The lack of regulation around who can operate a laser hair removal device in New York (anyone technically, as a license or training aren’t always required) has been described as “The Wild West.” although a regulation presented in March of this year is hoping to change that. Anyone with an MD signature is allowed to inject Botox, striking up concern as to how qualified any professional without extensive experience is, although for some it has proven to be a lucrative side hustle. Furthermore, the regulation around needing a licensed health care professional present is being taken with a grain of salt. “What you see is a lot of MDs putting their names on the door and then maybe showing up once a month,” Moine states.

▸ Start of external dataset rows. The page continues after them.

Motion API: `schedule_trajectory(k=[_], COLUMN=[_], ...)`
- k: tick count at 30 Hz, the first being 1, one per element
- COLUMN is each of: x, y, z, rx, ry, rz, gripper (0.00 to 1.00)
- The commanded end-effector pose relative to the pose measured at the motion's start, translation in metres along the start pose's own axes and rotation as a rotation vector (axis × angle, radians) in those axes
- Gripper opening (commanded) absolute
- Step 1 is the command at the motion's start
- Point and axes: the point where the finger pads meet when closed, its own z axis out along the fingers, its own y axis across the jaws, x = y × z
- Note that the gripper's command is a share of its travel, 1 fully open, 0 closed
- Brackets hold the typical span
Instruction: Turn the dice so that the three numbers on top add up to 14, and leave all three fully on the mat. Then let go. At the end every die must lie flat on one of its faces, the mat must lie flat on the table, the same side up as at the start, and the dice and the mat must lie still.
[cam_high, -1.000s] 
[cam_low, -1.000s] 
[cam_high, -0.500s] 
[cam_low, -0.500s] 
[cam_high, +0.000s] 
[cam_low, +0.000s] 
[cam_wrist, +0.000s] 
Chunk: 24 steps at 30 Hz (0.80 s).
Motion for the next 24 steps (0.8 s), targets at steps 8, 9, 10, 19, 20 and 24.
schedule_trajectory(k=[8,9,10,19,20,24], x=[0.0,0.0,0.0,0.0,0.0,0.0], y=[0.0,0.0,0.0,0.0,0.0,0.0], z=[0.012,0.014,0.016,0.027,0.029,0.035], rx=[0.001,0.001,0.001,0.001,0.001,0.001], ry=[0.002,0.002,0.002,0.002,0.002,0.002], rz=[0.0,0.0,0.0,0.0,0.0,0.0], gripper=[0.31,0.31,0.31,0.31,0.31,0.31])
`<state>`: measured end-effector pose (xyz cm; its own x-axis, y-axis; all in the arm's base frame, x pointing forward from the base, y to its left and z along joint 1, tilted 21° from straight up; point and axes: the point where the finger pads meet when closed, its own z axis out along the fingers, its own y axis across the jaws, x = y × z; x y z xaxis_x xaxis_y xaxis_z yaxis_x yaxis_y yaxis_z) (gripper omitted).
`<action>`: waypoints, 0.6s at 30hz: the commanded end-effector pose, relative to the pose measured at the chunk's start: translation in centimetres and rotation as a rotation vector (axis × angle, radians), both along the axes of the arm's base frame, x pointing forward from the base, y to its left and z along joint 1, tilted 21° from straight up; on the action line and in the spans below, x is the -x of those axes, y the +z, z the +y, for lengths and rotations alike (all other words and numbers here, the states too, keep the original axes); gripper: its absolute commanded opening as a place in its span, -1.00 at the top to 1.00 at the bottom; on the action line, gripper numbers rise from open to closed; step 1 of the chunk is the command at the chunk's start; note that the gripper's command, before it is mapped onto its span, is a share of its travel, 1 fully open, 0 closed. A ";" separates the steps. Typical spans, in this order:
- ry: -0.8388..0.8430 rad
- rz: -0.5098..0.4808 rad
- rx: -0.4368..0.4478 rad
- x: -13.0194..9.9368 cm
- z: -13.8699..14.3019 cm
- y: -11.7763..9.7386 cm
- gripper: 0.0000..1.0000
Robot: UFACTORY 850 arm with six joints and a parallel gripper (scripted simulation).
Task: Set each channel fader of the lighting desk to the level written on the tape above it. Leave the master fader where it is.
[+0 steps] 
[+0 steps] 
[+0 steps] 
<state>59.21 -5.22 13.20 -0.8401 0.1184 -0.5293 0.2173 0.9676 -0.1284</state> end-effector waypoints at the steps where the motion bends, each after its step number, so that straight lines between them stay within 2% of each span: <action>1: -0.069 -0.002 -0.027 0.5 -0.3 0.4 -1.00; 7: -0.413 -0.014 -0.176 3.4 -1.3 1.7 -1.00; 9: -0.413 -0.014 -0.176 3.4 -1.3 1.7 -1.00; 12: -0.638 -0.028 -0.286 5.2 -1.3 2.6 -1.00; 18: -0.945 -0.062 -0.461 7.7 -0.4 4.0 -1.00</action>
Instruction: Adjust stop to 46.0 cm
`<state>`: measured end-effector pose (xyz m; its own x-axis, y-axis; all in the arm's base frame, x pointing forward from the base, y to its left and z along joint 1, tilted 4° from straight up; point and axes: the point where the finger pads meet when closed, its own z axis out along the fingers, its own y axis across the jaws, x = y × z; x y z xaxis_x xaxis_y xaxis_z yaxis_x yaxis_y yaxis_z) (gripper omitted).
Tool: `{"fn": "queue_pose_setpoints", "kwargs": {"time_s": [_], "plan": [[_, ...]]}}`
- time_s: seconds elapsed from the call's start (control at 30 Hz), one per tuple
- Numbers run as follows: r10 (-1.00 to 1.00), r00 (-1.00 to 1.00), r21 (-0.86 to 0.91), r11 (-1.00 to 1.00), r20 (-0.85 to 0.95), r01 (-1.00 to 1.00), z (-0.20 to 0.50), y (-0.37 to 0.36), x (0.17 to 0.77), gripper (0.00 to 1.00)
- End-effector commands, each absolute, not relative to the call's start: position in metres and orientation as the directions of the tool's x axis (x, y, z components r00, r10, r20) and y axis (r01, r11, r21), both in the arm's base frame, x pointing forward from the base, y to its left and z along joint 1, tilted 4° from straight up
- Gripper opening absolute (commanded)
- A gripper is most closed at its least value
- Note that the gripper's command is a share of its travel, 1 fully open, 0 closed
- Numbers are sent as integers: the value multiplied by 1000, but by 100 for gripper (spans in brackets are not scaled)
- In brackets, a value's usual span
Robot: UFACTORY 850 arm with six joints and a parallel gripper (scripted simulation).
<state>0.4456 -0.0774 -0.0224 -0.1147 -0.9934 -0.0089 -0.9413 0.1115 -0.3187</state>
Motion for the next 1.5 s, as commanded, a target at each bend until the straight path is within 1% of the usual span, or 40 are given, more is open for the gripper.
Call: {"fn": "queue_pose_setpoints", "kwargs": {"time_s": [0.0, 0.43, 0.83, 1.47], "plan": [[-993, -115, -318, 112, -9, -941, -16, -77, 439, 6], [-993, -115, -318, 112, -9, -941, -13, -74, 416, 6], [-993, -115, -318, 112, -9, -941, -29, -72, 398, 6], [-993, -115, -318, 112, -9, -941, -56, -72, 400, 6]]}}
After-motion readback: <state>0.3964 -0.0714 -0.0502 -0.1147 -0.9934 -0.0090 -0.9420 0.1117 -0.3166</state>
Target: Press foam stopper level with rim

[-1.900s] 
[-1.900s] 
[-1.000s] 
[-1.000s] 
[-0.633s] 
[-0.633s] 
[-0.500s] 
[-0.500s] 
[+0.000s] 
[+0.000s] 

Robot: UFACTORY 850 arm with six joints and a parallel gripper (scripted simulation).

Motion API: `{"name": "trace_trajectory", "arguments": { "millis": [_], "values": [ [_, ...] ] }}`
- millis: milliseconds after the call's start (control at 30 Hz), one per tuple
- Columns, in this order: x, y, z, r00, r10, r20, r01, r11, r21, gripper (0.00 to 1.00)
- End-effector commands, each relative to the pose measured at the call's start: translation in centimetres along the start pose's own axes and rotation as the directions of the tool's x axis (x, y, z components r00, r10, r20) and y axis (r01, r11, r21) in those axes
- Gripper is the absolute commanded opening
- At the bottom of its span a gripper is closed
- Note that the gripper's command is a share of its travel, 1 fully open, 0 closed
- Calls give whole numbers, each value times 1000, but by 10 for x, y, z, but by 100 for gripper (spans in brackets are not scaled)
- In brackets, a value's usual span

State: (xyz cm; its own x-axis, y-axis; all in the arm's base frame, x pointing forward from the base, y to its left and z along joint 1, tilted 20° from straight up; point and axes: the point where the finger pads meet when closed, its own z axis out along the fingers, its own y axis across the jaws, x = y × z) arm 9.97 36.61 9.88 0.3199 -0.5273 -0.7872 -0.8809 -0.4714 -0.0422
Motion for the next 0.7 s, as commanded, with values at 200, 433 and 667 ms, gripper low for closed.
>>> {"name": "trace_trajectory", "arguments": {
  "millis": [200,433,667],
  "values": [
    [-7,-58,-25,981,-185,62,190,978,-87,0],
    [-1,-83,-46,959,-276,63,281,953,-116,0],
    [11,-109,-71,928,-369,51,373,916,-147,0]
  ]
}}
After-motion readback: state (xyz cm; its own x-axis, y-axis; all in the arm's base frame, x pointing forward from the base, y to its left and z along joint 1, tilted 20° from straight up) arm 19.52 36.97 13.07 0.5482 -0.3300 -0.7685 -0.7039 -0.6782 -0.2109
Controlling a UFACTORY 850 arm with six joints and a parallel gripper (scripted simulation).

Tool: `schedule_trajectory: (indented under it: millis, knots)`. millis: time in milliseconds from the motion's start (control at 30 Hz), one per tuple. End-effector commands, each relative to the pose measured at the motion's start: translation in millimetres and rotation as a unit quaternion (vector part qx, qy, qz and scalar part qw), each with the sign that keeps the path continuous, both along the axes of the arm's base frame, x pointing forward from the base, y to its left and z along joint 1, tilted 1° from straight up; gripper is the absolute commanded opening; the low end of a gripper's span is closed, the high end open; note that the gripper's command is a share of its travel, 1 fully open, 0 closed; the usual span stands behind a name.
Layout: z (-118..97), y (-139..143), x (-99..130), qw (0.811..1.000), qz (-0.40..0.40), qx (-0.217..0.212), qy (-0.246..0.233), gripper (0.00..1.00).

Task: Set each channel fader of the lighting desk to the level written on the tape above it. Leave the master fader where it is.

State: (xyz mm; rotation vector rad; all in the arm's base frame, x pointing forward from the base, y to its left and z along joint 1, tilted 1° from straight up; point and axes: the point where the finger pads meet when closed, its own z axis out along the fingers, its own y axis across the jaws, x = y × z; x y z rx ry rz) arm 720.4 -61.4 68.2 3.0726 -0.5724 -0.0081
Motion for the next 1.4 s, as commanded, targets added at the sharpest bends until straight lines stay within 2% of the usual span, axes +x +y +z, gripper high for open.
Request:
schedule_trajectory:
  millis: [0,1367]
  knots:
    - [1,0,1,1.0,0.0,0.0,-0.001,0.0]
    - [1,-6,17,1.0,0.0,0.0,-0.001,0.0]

Of course this doesn’t go for all medical spas, but it has been an industry-wide cause for concern. Given the recent high-profile case of Linda Evangelista’s disfigurement through a CoolSculpting procedure, it might warrant some growing caution amongst a consumer subset. Enterprises which have high training and qualification standards are hoping to shift this stigma. “All Ject providers are physicians, physician assistants [PAs], or nurse practitioners [NPs], and are licensed and certified to practice medicine in New York. They are experts in injectables, as this is their sole practice,” states Ject founder Gabrielle Garritanos.
Perched in the chasm between dermatologists’ offices and traditional spas, medical spas are indicative of the ambiguous nature of today’s consumer. Even the most functional of beauty procedures, bar those produced under anesthesia, are expected to come with a sensory experience to match. As the divide between spa-ified dermatology practices and “drive through” Botox bars lessens, and with growing business (hopefully) accompanied by increasing safety regulations, injectable and filler procedures may soon become a casual stop on the daily errand run.